= PROMPT =
Keep images out and repeat all data exactly.

= PROVIDED RECORDS =
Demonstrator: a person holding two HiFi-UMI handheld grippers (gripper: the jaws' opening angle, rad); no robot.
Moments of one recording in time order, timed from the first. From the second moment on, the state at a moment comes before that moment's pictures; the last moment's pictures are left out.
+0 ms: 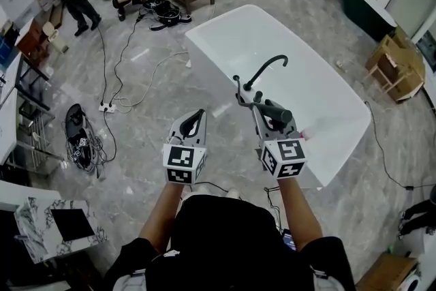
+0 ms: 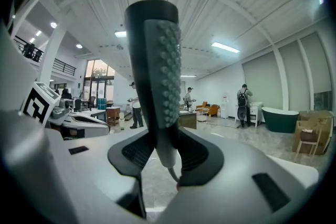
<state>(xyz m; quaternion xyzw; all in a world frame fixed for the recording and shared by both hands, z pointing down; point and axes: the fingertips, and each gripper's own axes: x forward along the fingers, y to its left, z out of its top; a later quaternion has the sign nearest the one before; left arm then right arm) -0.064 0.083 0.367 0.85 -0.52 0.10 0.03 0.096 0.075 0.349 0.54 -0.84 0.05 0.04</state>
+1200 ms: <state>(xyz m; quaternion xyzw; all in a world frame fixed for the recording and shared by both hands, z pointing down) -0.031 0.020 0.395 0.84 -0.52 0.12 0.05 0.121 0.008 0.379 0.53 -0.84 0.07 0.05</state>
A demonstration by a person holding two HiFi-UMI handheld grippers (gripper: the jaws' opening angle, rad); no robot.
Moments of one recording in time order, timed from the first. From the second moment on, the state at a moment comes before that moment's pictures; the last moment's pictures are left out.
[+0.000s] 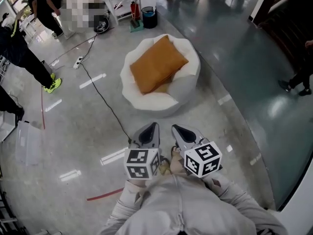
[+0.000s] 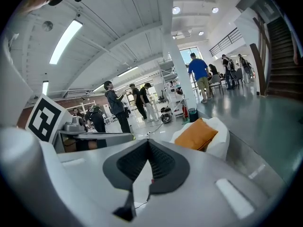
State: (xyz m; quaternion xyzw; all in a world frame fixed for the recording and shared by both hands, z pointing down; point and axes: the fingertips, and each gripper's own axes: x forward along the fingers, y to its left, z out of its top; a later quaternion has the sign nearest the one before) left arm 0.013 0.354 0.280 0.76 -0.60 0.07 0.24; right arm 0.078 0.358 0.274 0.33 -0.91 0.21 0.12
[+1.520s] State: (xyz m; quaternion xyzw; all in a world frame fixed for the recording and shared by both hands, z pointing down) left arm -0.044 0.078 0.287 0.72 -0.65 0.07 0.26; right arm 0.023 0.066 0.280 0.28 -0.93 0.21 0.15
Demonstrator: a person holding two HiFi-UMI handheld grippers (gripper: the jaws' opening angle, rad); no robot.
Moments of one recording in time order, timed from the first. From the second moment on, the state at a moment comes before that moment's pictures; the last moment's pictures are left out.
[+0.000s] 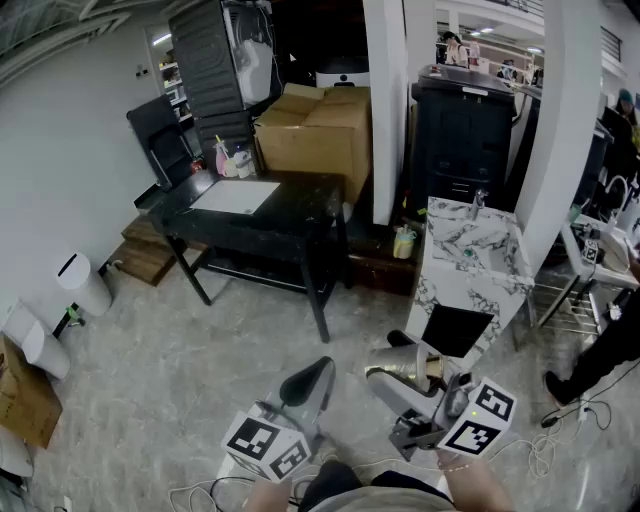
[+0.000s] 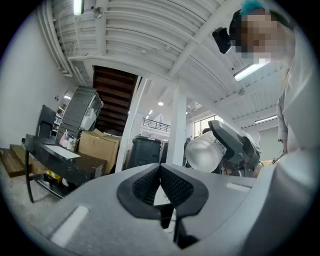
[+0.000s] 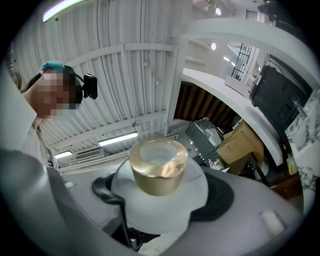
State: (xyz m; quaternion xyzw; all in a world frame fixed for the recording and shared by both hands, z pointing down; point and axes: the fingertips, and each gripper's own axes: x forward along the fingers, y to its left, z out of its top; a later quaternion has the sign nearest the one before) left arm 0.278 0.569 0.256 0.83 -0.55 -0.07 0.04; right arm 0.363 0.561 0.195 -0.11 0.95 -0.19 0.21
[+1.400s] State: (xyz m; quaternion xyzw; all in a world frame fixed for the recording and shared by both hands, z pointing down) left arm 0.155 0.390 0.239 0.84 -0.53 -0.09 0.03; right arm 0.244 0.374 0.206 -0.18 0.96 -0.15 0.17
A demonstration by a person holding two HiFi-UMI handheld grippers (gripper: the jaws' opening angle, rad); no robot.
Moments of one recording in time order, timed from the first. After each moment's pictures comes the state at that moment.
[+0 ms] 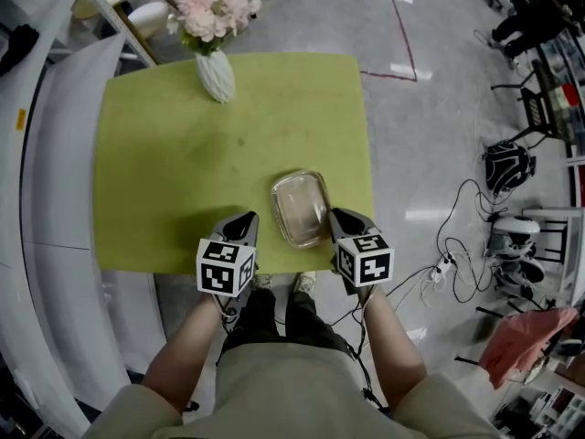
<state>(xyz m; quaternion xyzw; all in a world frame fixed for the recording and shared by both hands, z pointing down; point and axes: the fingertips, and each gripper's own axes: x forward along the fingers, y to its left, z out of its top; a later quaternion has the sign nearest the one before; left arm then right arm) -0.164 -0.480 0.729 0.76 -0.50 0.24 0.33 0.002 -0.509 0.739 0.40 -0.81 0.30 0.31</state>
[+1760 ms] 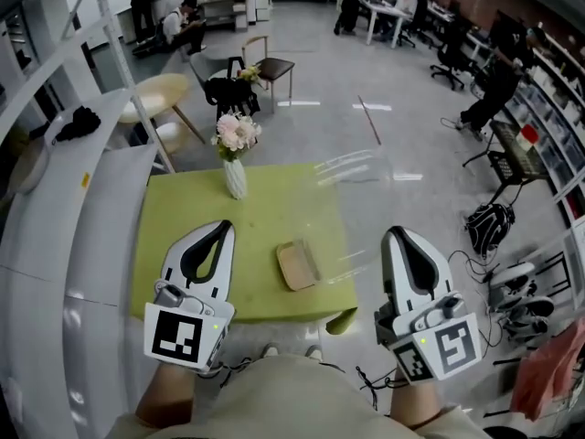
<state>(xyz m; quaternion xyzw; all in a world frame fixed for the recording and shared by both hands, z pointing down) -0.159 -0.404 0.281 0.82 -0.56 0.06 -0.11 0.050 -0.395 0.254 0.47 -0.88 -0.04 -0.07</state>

= ANSWER SPACE =
Demonstrator: a person holding two HiFi-UMI handheld grippers (gripper: the jaws' opening angle, rad); no robot.
Moments of one recording in time order, timed from the first. From the second moment on, the state at a moment comes before that moment's pictures; the last moment's pictures are left out.
+0 ms: 
+0 ms: 
<state>(xyz m; quaternion xyzw; all in a world frame fixed for the recording and shared by both hands, z pointing down; point and axes: the fingertips, and each gripper's own axes: x forward along the fingers, y to its left, z out of its top; a later quaternion has the sign nearest the one before; left arm then right arm) -0.064 0.083 0.367 0.85 -0.52 0.10 0.03 0.096 0.075 0.349 0.54 -0.84 0.05 0.04</state>
+1200 ms: <state>(xyz m; quaternion xyzw; all in a world frame fixed for the recording and shared by both hands, z pointing down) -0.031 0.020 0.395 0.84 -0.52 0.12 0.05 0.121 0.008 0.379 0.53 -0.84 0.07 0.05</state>
A demonstration by a person holding two HiFi-UMI handheld grippers (gripper: the jaws' opening angle, rad); no robot.
Moments of one recording in time order, timed from the first. From the second moment on, the state at a moment comes before that moment's pictures; the last moment's pictures are left out.
[+0.000s] 
[+0.000s] 
State: (xyz m; quaternion xyzw; all in a world frame fixed for the recording and shared by both hands, z pointing down; point and axes: the fingertips, and each gripper's own axes: x forward along the fingers, y to its left, z out of its top; a later quaternion has the sign nearest the one before) left arm 0.013 0.354 0.280 0.76 -0.60 0.07 0.24; right arm 0.078 0.358 0.274 0.33 -0.91 0.21 0.12
[+1.520s] State: (xyz m; quaternion xyzw; all in a world frame fixed for the recording and shared by both hands, z pointing down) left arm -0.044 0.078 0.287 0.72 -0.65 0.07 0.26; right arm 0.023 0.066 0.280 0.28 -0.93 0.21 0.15
Demonstrator: a person holding two HiFi-UMI handheld grippers (gripper: the jaws' opening angle, rad); no robot.
Moments of one recording in time order, timed from the first. From the second moment on, the state at a moment comes before that moment's pictures; the last moment's pictures are left out.
[+0.000s] 
[+0.000s] 
[+0.000s] 
State: (xyz m; quaternion xyzw; all in a world frame fixed for the recording and shared by both hands, z pointing down; point and axes: the fingertips, and each gripper's own axes: x forward along the fingers, y to its left, z out of its top; a later quaternion has the sign nearest the one before) left arm 0.278 0.569 0.256 0.83 -0.55 -0.07 0.04; right arm 0.363 0.561 0.195 -0.11 0.95 -0.19 0.21
[+1.400s] State: (xyz m; quaternion xyzw; all in a world frame fixed for the recording and shared by both hands, z pointing down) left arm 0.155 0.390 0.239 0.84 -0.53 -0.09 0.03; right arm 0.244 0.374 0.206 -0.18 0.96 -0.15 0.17
A demonstration by a person holding two HiFi-UMI handheld grippers (gripper: the jaws' opening angle, rad); no robot.
Moments of one recording in time order, timed from the first. After each moment's pictures comes the state at that moment.
[+0 ms] 
<state>(xyz m; quaternion xyzw; all in a world frame fixed for the recording and shared by both hands, z pointing down; point and axes: the fingertips, and each gripper's own axes: x forward along the fingers, y to its left, z out of its top; a later quaternion has the sign nearest the one before; left arm then right arm) -0.164 -0.480 0.729 0.76 -0.50 0.24 0.33 0.002 -0.509 0.739 0.40 -0.81 0.30 0.31</state>
[+1760 ms] 
<state>(xyz m; quaternion xyzw; all in a world frame fixed for the recording and shared by both hands, z pointing down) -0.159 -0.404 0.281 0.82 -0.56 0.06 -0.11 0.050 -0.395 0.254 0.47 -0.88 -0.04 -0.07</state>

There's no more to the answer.